While the presence of germ cell proteins in malignancies is well documented, the reason why they are expressed is not clearly understood. Theories on germ cell protein expression can be grouped into three general categories including (1) accidental/nonfunctional, (2) accidental/functional, and (3) programmed/functional.
The first is an accidental activation of germ cell-specific genes, which do not provide any functional benefit to the cancer cell. This scenario would include processes like widespread epigenetic regulation that would turn on germ cell genes secondarily but without any benefit to the cell. The most noted epigenetic controls in germ cell gene expression appear to be DNA methylation and posttranslational histone modifications [11
The second category consists of the accidental activation of germ cell genes, but with a functional benefit to the cancer cells. By providing a benefit, the cancer cells that express these germ cell genes may survive and thrive better than those without expression thereby expanding the population expressing beneficial germ cell proteins.
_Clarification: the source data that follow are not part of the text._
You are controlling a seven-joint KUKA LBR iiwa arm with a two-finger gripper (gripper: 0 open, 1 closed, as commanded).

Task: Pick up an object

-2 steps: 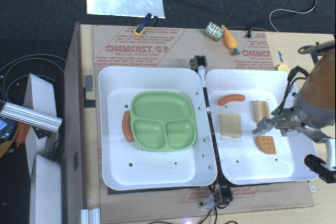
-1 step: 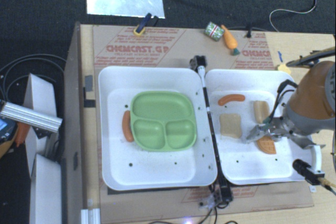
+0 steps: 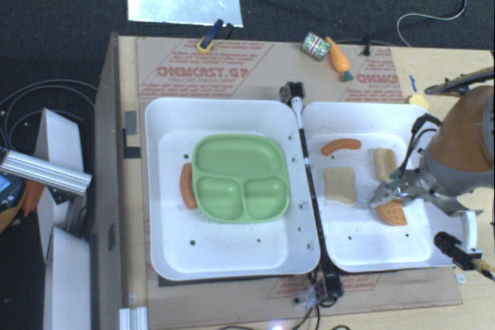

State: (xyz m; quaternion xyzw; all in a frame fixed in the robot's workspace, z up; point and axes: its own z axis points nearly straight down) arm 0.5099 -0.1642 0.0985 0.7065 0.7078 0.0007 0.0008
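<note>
My gripper point(image 3: 389, 194) is low in the right bin point(image 3: 363, 255), reaching in from the right on the grey arm with the orange band point(image 3: 464, 139). Its tip sits just above an orange wedge-shaped piece point(image 3: 393, 214) and touches or nearly touches its upper edge. A tan bread slice point(image 3: 339, 185) lies just to the left of the gripper. A pale bun-like piece point(image 3: 384, 164) lies just behind it. An orange-red sausage point(image 3: 341, 145) rests near the bin's back wall.
The left bin point(image 3: 166, 243) holds a green divided plate point(image 3: 240, 178) with a second sausage point(image 3: 186, 186) along its left side. On the cardboard behind the bins lie a small can point(image 3: 315, 45), a toy carrot point(image 3: 338, 59) and a yellow-and-black clip point(image 3: 211, 37).
</note>
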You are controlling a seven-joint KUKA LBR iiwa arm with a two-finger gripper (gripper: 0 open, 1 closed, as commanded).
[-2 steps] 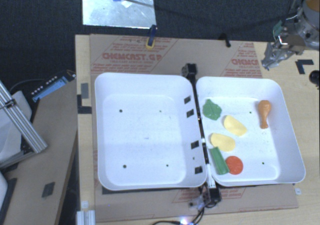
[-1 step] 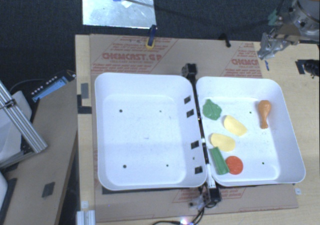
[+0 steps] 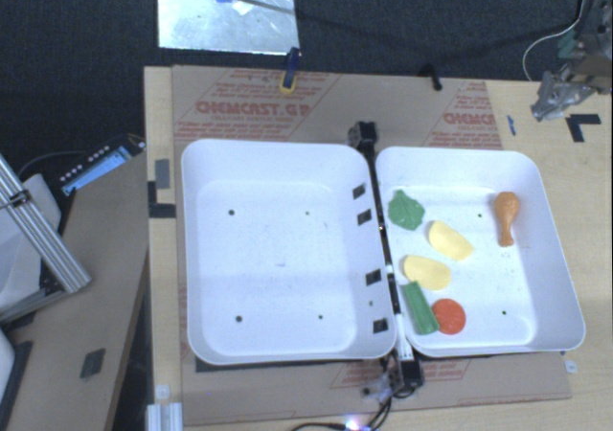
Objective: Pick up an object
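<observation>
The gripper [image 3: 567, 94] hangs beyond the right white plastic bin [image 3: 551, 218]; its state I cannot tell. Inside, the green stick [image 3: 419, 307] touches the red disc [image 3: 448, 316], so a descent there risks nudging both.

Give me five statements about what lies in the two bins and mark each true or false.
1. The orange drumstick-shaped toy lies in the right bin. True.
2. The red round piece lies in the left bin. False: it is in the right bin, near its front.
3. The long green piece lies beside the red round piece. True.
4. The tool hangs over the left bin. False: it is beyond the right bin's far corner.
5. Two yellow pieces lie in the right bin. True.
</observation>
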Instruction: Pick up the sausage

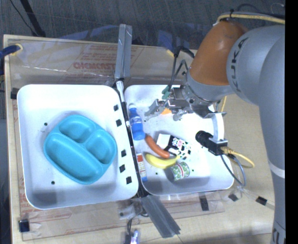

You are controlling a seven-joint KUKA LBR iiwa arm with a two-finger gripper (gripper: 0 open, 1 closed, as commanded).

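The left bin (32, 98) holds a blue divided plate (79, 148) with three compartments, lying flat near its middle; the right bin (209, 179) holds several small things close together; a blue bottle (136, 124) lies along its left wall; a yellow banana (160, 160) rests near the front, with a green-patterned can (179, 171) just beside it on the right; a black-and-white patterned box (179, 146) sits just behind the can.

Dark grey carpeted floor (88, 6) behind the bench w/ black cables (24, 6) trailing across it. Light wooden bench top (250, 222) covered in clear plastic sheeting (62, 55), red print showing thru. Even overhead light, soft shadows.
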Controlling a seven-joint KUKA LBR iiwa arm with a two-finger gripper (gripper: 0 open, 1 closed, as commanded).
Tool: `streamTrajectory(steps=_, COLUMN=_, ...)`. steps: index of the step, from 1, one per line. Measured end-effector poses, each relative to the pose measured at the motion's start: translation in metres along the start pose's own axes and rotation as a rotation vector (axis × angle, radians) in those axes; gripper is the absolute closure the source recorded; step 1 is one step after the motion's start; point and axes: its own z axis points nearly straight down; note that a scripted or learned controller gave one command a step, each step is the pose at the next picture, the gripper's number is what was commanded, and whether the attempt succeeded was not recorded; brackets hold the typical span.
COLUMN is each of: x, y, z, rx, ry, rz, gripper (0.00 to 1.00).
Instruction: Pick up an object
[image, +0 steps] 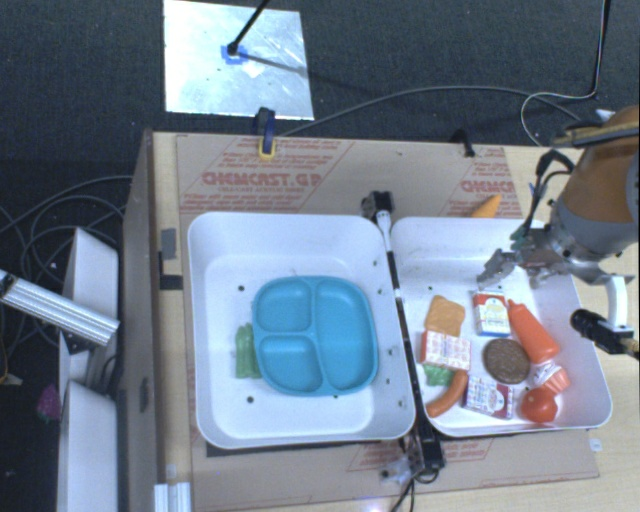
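Observation:
The right bin (440, 240) holds several toy foods: an orange cracker (445, 315), a red-and-white carton (491, 312), an orange-red bottle (533, 332), a brown patty (506, 360), a red-and-white packet (446, 350), a sausage (447, 393) and a red tomato (539, 404). My gripper (518, 272) hangs over the far right part of this bin, just behind the carton. It is open with nothing between its fingers.
In the left bin (215, 300) lie a blue divided plate (315, 335) and a green piece (245, 352) beside it. A small orange item (486, 207) lies on the bench behind the right bin. Another red-and-white packet (488, 397) sits near the front.

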Motion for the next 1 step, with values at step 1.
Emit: streamTrajectory(steps=1, x=0.0535, y=0.0023, z=0.0659, rx=0.001, ry=0.001, rz=-0.002, gripper=0.0)
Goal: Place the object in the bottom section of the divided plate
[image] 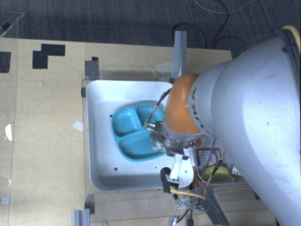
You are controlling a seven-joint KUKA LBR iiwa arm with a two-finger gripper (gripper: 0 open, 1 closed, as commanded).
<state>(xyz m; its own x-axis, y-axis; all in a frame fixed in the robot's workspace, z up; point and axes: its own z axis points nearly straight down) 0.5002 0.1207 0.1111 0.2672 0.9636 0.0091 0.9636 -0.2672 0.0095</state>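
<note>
Hand (161, 138) over blue divided plate's (131, 126) right edge in left bin (94, 126), grip state unreadable; yellow thing (221, 173), probably the object, lies right of that bin, so pickup looks pending: next, reach right and grasp.

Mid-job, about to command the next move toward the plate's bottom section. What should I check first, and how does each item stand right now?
1. Plate flat in left bin: ok.
2. Bottom section bare where visible: ok. Its right end lies under the arm: cannot tell.
3. Object in claw: cannot tell.
4. Claw over bottom section: cannot tell; the arm hangs over the plate's right edge.
5. Banana off the plate, right of it: ok.
</note>
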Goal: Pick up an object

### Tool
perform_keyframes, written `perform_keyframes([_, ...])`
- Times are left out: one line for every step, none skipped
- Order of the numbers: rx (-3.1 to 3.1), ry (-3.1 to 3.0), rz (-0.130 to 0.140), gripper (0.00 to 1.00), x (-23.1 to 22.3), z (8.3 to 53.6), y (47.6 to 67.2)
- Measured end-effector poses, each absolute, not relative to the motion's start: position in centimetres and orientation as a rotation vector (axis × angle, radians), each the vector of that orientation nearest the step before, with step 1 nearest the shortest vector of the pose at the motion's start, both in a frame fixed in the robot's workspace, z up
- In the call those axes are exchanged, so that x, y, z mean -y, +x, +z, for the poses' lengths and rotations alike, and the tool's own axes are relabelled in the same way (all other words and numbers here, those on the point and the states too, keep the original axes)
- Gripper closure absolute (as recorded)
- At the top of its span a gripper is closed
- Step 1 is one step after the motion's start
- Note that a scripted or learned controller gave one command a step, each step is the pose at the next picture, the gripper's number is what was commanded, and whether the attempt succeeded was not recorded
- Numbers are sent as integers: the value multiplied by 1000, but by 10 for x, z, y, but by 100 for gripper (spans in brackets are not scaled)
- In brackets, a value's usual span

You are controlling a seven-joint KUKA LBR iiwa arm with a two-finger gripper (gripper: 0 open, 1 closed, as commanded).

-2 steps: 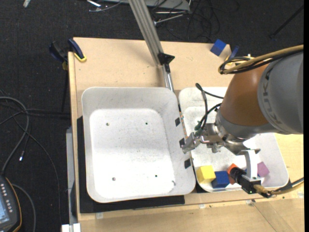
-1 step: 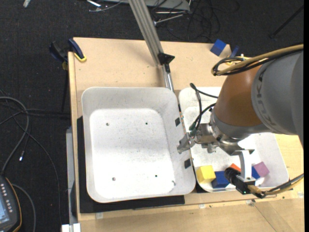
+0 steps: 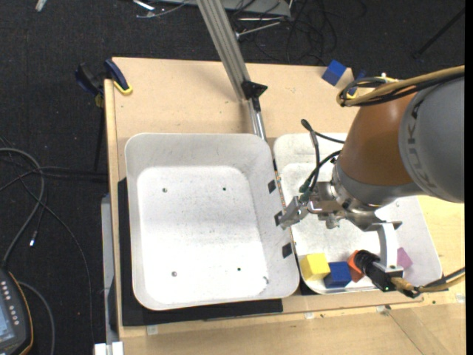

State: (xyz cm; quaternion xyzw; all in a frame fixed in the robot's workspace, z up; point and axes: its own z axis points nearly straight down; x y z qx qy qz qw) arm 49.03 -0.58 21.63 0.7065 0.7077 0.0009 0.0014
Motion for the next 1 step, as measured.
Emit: perform_keyframes([-2232,2213,2,0,-46,217,489])
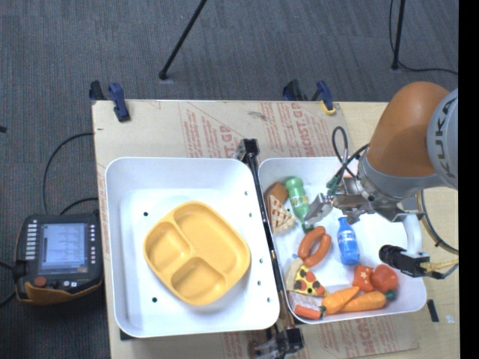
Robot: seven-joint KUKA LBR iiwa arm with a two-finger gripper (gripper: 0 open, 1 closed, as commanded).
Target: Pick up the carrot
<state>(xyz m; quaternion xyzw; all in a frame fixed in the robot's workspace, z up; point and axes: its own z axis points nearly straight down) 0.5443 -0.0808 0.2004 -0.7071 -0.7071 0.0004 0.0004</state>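
Observation:
Two orange carrots [353, 300] lie side by side along the front wall of the right bin [408, 305], one with a green end toward the right. A smaller carrot piece [307, 311] rests in the bin's front left corner. My gripper [333, 212] hangs over the middle of the right bin, behind the carrots and just above a blue bottle [347, 242]. Its fingers [316, 209] are spread open with nothing between them. The arm's orange band covers the bin's back right part.
The right bin also holds sausages [314, 246], a pizza slice [305, 279], a red tomato [383, 277], a green bottle [297, 192] and a waffle piece [281, 215]. A yellow divided plate [196, 253] sits in the left bin [120, 275]. A teach pendant [56, 257] lies at the left.

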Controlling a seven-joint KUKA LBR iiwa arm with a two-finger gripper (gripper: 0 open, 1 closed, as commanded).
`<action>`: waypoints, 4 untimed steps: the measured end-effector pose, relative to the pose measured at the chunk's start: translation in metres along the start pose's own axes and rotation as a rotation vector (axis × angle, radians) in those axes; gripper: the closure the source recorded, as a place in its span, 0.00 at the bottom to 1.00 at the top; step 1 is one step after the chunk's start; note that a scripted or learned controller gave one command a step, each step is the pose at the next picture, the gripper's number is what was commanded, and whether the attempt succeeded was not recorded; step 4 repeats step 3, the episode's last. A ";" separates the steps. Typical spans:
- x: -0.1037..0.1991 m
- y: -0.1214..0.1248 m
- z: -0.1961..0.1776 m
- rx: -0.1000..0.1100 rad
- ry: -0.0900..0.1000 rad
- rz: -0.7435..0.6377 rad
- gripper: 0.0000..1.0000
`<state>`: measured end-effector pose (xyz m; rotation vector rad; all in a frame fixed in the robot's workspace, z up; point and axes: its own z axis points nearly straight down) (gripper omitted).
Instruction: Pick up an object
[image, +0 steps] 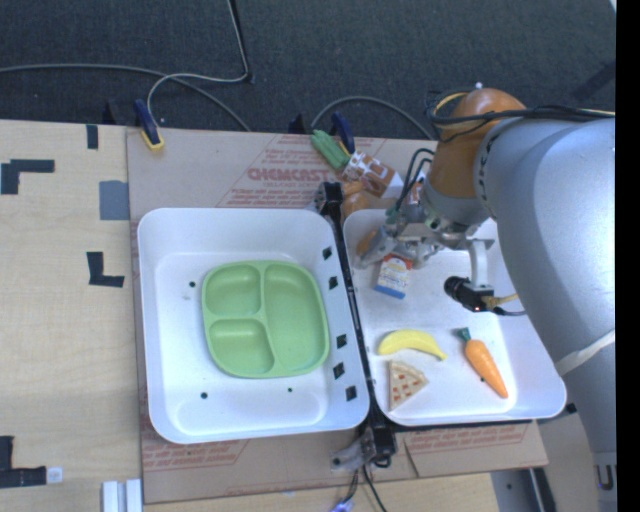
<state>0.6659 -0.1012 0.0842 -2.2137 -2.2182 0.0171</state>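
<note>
Waffle wedge (404, 383) nearest; carton (393, 277) upright beneath claw (405, 238), finger state unclear

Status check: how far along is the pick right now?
Done: the arm has reached into the right bin, with the claw low over the small carton. In hand: nothing visibly gripped. Left: grasp and lift. The banana, carrot and waffle slice lie untouched; the green plate sits in the left bin.
</note>
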 end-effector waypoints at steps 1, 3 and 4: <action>0.006 -0.010 -0.001 -0.013 0.000 0.001 0.00; 0.008 0.002 -0.010 -0.012 0.000 -0.001 1.00; 0.008 0.002 -0.010 -0.012 0.000 -0.001 1.00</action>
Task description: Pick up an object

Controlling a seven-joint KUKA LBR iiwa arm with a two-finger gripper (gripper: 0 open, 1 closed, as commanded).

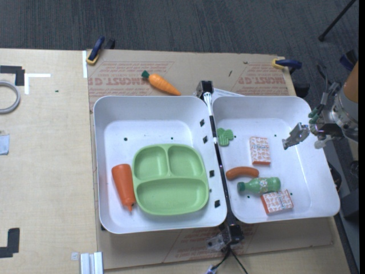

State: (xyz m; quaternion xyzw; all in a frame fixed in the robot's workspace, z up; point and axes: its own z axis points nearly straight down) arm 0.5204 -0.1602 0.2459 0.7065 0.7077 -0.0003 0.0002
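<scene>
My gripper (307,138) hangs over the right edge of the right bin (296,110), open, with nothing between its fingers. In this bin lie a small orange-and-white box (260,150), a brown sausage (242,172), a green bottle (259,185) on its side, a second small box (277,201) near the front, and a small green piece (225,136) by the left wall. The first box is the nearest item, a short way left of the gripper. The left bin (108,124) holds a green divided plate (170,179) and an orange carrot-shaped item (123,185).
A toy carrot (161,83) lies on the cardboard behind the bins. Blue clamps (95,50) (288,64) hold the cardboard's back corners. A black clip (205,88) joins the bins at the back. The wooden bench extends to the left.
</scene>
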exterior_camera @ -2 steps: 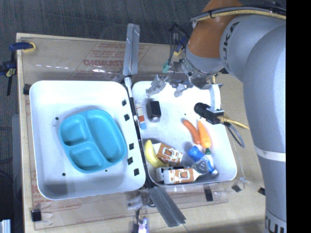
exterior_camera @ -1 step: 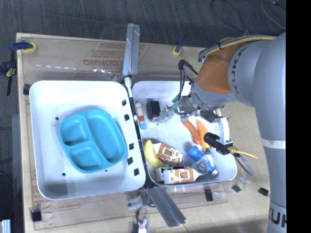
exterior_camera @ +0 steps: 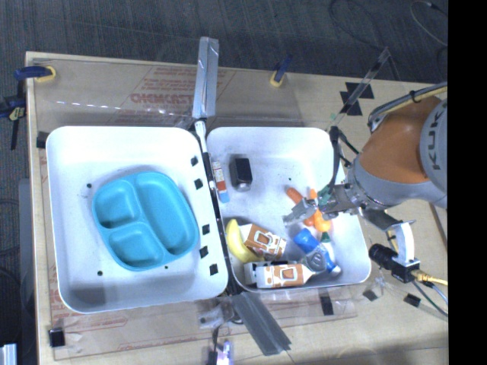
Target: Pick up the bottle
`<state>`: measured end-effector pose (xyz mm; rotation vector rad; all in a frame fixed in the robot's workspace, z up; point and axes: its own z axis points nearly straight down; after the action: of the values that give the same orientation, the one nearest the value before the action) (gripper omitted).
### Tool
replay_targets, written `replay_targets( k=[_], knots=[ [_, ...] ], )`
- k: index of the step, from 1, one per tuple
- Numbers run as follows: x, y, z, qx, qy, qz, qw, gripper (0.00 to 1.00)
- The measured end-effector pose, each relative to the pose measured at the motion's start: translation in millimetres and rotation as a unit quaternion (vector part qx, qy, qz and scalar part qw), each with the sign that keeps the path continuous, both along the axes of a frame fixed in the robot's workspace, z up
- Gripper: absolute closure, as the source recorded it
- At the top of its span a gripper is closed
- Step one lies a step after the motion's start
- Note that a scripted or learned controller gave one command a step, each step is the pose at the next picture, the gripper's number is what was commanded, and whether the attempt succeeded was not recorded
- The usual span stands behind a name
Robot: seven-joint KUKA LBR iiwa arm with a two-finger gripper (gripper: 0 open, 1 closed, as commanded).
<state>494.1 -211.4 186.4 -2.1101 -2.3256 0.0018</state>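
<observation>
The bottle (exterior_camera: pixel 313 249) lies on its side near the front right corner of the right bin (exterior_camera: pixel 266 139). It is clear, with a blue cap toward the bin's middle and a blue label at its other end. My gripper (exterior_camera: pixel 310 207) reaches in from the right and hangs just behind the bottle's cap, among small orange pieces (exterior_camera: pixel 294 195). The wrist and these pieces hide the gripper's tips. Nothing is seen held.
Beside the bottle lie a yellow banana (exterior_camera: pixel 237 242) and two orange-and-white cartons (exterior_camera: pixel 265 242) (exterior_camera: pixel 282 274). A black box (exterior_camera: pixel 241 171) and a thin tube (exterior_camera: pixel 219 179) sit at the bin's back left. The left bin (exterior_camera: pixel 68 150) holds a blue divided tray (exterior_camera: pixel 144 217).
</observation>
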Motion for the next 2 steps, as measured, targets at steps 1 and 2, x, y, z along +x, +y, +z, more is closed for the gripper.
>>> replay_targets(
  k=[1, 2],
  knots=[
    [-7.6, 1.1, -80.0, -0.0026, -0.014, 0.1, 0.9949, 0.0],
    [-7.6, 0.9, -80.1, -0.0028, -0.014, 0.107, 0.9941, 0.0]
  ],
)
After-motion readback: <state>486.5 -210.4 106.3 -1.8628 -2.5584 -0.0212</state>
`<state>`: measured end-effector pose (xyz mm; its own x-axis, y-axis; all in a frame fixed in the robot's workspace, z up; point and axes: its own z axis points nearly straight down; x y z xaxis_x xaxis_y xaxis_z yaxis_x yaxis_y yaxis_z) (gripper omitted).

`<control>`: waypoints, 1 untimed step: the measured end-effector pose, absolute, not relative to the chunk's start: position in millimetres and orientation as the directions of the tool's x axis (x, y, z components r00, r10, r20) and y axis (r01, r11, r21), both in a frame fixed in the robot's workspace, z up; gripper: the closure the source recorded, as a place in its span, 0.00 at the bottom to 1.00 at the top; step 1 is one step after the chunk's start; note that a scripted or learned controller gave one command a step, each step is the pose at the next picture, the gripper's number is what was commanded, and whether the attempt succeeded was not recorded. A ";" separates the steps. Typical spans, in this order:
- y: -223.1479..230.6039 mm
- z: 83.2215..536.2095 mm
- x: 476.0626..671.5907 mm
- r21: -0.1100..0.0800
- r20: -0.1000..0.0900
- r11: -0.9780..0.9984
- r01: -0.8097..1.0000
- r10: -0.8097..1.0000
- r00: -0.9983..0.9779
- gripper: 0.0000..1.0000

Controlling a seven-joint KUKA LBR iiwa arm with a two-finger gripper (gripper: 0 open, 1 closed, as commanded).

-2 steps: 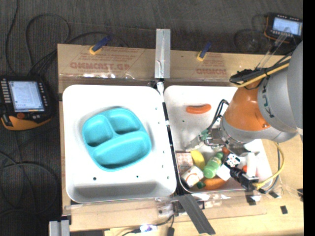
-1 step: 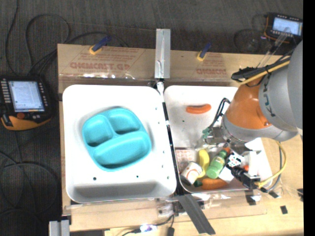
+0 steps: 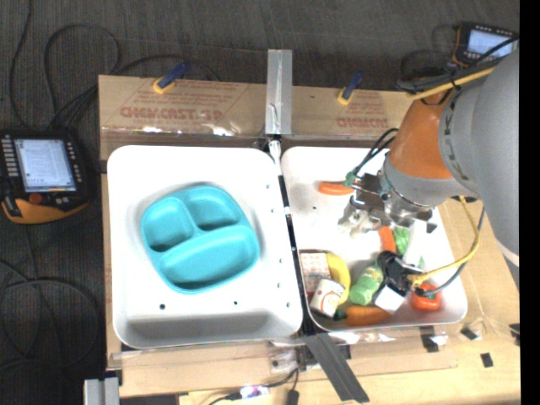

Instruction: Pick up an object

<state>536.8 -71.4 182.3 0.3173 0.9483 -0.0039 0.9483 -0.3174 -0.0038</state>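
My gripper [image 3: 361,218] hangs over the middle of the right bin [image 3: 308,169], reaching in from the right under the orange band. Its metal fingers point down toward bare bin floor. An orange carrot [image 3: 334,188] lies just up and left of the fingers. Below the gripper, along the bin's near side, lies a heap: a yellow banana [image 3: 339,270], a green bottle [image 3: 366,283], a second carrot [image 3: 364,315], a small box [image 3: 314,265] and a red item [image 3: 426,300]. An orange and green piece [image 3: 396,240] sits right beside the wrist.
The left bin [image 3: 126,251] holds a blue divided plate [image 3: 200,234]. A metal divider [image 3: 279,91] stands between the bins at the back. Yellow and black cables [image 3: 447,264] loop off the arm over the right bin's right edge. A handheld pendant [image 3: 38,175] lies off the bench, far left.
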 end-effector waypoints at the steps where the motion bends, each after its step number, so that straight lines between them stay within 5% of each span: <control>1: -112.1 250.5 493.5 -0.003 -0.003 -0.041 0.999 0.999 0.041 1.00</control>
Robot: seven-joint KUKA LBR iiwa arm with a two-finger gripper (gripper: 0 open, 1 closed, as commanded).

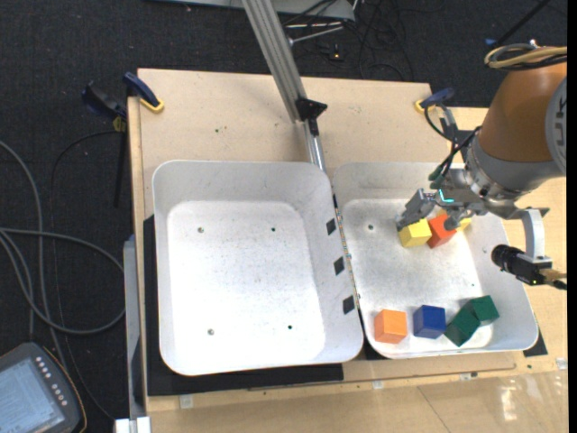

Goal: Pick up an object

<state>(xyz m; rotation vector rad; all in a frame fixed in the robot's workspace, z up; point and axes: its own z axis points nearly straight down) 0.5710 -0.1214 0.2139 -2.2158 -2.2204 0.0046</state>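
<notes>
Right now your arm [523, 124] comes in from the right side of the view and bends down over the right bin [505, 269], with the orange band sitting high above the wrist. The gripper [431, 207] hangs over the upper middle of that bin, directly above a yellow block [414, 234] and a red-orange block [441, 231]. You can see these two blocks side by side and touching, or very nearly so, just under the gripper's lower end. Whether the gripper is released or clenched, you cannot tell from this angle, since its body covers the tips, and nothing shows a block actually caught in it; both blocks look as if they rest on the bin floor.

Along the near edge of the same bin you have a row of other pieces: an orange block [390, 325] toward the left, a blue block [430, 321] just beside it, then two green blocks, one darker [464, 326] and one a little higher and further right [485, 308], these two touching each other. They lie well apart from the pair under the gripper.

The left bin [171, 269] sits beside the right one, their rims meeting along the middle of the bench [234, 115]. A grey metal bar [275, 48] slants down from the top of the view to the point where the bins meet.
</notes>
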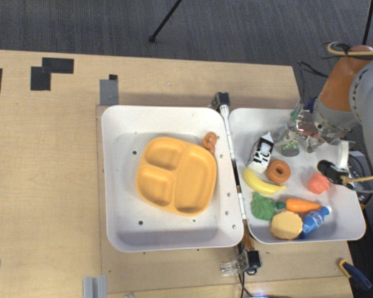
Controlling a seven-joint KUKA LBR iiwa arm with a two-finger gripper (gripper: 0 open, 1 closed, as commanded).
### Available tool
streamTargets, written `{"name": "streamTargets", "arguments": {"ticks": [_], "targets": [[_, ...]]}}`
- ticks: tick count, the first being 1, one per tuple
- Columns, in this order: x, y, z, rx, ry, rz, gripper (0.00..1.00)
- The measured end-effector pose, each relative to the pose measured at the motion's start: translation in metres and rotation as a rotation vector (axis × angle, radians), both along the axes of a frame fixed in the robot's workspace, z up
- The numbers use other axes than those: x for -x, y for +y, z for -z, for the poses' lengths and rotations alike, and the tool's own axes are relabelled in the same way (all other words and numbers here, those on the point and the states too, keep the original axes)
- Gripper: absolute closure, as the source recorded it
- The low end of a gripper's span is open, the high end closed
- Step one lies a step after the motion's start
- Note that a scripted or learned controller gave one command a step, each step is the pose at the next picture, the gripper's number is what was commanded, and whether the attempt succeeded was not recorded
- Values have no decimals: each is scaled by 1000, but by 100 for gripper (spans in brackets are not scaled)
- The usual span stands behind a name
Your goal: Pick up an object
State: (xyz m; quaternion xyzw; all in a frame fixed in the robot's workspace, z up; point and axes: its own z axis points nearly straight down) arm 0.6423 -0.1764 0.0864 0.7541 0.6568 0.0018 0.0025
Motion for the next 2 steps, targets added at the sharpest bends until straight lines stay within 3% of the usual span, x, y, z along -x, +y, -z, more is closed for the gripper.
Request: {"name": "streamTargets", "arguments": {"ticks": [1, 2], "targets": [[-1, 1, -12, 1, -3, -6, 100], [-7, 68, -93, 2, 2, -624, 100]]}}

Lastly, the expression of germ cell proteins may be programmed into the cell to be activated under certain conditions. These conditions could include hypoxia, lack of nutrients, and oxidative stress. Primitive organisms, like yeast, tend to increase genetic recombination when they experience such stresses in order to create new phenotypes that may be better suited for the environment [9
]. A recent study by Forche et al. found a correlation between loss of heterozygosity in Candida Albicans and the degree of stress the yeast was exposed to, suggesting increased levels of gene rearrangement [8
]. Due to overgrowth of the local blood supply, a fraction of cancer cells would be expected to be hypoxic and possibly nutrient deprived. An evolutionary conserved programmed response to the lack of oxygen and nutrients could lead to the activation of germ cell proteins, causing genetic recombination, and genomic instability, similar to that seen in yeast, allowing cancer cells to adapt to the environment and become more suited to thrive in adverse conditions.
In all three scenarios it would be expected that there would be differential expression of germ cell proteins in the tumor mass as the cancer progresses. Indeed, germ cell proteins are often heterogeneously expressed. Specifically, heterogeneity has been noted in the expression of SSX, GAGE, and NY-ESO1 [45
]. This heterogeneity suggests the germ cell proteins are differentially regulated in the tumor cells. Evidence has been found for an increase in germ cell protein expression with tumor progression. A study by Barrow et al. found that both antigens MAGE-A1 and MAGE-A4 showed an increase in expression throughout disease progression [25
]. Additionally, MAGE-A3 expression reveals a correlation with disease progression [37
]. These patterns suggest that germ cell protein expression may be playing a role in tumor progression. The increase in expression may suggest that the germ cell phenotype confers adaptations more suitable for survival in adverse conditions. If these germ cell-specific genes are being turned on as a programmed response to stressors, their function is likely significant to survival of the cancer cells. Therefore, disrupting this function may decrease the ability of cancer cells to adapt and thrive under stressful conditions.
There is increasing evidence that germ cell pathways can be activated and may play a role in tumorigenesis. Hypoxic stress has been noted to induce germ cell protein expression in rat kidney fibroblasts, suggesting that hypoxia by itself may be enough to turn on some of these pathways [48
]. The germ cell regulatory protein, PLU1 (JARID1B), has been shown to mark a subpopulation of melanoma tumor cells required for continuous tumor growth [49
]. Further an association between germ cell gene expression and brain tumors in Drosophila
has recently been identified [50
]. Knock-down experiments of several of the germ cell proteins revealed that they played a critical role in tumor growth [50
]. Together these studies support the idea that germ cell pathways may be activated due to stress or other means and that these proteins then functionally benefit the malignant state.
Although it is possible that germ cell protein expression is accidental/nonfunctional in cancer, given the association of upregulation with hypoxia and role in brain tumor development, it is more likely that expression of these pathways is programmed and functional in tumor development.